The preparation of financial statements in conformity with GAAP requires management to make estimates and assumptions that affect the reported amounts of assets and liabilities and disclosures of contingent assets and liabilities at the date of the financial statements and the reported amounts of revenue and expenses during the reporting periods. Actual results could differ from these estimates.

These estimates and assumptions include estimates for reserve quantities and estimated future cash flows associated with proved reserves, reserves of credit losses, accruals for potential liabilities, the valuation of the subordinated promissory note (the “Subordinated Note”) warrants issued in the third quarter of 2024, discussed further in Note 10 – Debt, the valuation of the Series F Convertible Preferred Stock, $0.01 par value per share (“Series F Preferred Stock”), discussed further in Note 13 – Mezzanine Equity, the fair value of commodity derivative instruments, and the realization of deferred tax assets.

Segment Information

The Company operates in one business segment: the acquisition, development, and production of crude oil, natural gas, and NGLs (the “Reportable Segment”), primarily in the DJ Basin. This is consistent with the internal reporting provided to the Company’s executive team, made up of the Chairman & Chief Executive Officer, the President, and the Executive Vice President – Chief Financial Officer, who are considered the chief operating decision makers (“CODM”).

The Company’s Reportable Segment produces and sells crude oil, natural gas, and NGL volumes, which is reported as oil, natural gas, and NGL revenue on its condensed consolidated statements of operations for the three and nine months ended September 30, 2025 and 2024. The Company’s revenue recognition policy and other accounting policies for its Reportable Segment are the same as its company-wide accounting policies discussed below in Note 2 – Summary of Significant Accounting Policies. The Reportable Segment’s major customers during the three and nine months ended September 30, 2025 are also discussed below in Note 2 – Summary of Significant Accounting Policies. Additionally, the Company did not have any intra-entity sales or transfers during the three and nine months ended September 30, 2025 or 2024, and the Reportable Segment’s significant expenses are the same as those reported on the condensed consolidated statements of operations for the three and nine months ended September 30, 2025 and 2024.

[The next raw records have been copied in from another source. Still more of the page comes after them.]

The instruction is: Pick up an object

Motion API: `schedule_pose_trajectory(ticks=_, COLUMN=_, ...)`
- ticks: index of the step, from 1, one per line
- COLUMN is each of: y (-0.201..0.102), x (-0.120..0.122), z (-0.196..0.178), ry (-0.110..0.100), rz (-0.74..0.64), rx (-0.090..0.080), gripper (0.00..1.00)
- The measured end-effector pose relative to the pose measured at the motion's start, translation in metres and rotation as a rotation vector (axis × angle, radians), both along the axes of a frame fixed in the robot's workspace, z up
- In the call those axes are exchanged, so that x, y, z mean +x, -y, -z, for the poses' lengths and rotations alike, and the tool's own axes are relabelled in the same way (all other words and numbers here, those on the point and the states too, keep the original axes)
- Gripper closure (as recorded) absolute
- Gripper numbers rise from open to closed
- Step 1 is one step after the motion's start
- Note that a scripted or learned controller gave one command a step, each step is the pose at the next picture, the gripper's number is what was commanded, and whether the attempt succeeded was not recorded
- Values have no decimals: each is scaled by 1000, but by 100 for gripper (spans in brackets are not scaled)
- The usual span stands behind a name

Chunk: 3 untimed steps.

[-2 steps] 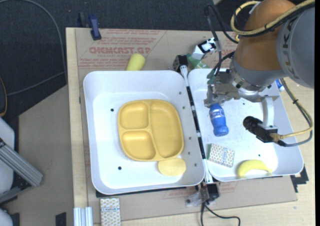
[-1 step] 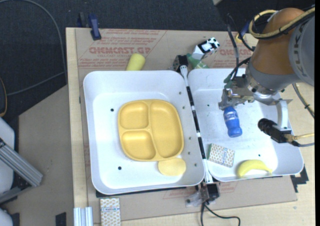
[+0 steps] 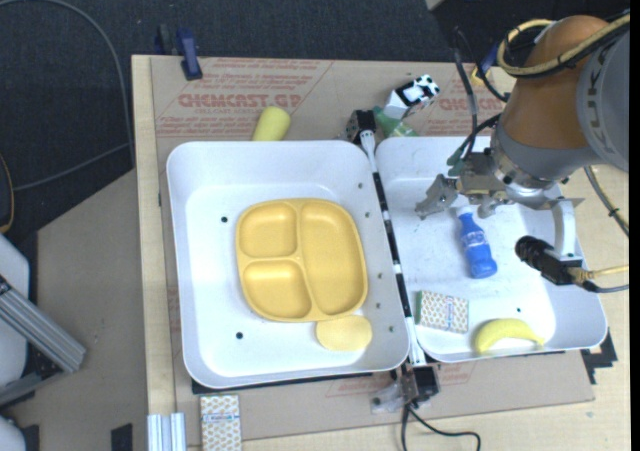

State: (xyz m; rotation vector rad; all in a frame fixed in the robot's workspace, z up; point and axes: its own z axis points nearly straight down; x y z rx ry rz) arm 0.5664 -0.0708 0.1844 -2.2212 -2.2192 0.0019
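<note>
Jaws (image 3: 462,197) low over right bin (image 3: 580,314), just above blue bottle (image 3: 476,246)

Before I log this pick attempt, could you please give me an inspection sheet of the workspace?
Surface: two shallow white bins on a brown board.
Job's things: blue plastic bottle, yellow banana and patterned square packet in the right bin; yellow divided tray and pale yellow disc in the left.
Clutter: yellow cylinder behind the left bin.
Grippers: gripper above the bottle.
Cables: black cable at the front edge.
Surroundings: dark floor.
</note>
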Motion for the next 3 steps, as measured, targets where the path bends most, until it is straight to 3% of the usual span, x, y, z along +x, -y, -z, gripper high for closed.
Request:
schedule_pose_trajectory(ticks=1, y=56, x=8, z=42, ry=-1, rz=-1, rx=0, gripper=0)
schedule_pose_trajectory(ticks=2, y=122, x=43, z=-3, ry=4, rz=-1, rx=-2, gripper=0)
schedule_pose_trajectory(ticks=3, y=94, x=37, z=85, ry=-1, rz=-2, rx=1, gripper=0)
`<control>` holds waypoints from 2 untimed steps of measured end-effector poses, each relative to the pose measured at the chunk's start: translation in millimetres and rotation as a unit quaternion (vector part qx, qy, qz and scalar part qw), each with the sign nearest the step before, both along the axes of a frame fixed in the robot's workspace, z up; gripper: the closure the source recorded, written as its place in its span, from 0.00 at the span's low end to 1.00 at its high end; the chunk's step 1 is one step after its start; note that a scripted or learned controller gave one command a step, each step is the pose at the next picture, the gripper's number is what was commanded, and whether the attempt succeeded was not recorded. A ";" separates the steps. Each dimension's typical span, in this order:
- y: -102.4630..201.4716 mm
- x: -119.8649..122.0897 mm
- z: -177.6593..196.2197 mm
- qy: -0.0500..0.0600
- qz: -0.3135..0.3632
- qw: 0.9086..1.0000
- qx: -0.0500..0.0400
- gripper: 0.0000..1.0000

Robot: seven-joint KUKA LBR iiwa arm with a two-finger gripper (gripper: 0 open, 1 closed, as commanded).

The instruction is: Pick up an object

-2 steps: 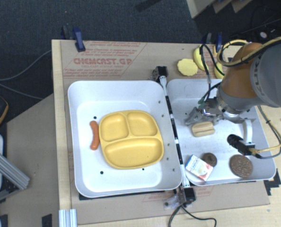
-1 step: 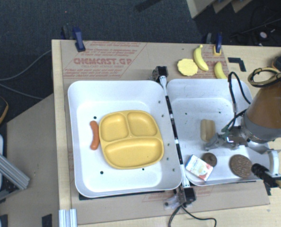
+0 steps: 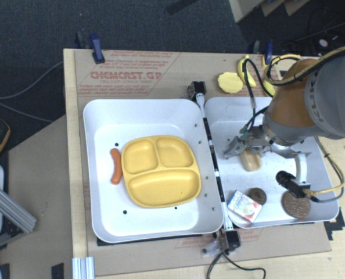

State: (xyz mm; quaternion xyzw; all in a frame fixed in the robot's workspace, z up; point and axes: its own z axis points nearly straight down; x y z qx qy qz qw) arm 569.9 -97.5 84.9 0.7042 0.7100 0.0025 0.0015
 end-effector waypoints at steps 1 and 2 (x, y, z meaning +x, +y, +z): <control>-4.8 -3.2 9.8 0.002 -0.004 1.000 -0.001 1.00; 72.3 8.0 105.5 -0.002 0.000 1.000 0.000 1.00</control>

The CODM assesses the performance of the Reportable Segment and decides how to allocate resources based on the Company’s net income (loss), as reported on the condensed consolidated statements of operations. Additionally, net income (loss) on the condensed consolidated statements of operations is used to monitor budget versus actual results of the Reportable Segment and to benchmark against the Company’s competitors. The CODM’s measure of the Reportable Segment assets are reported as total assets on the condensed consolidated balance sheets.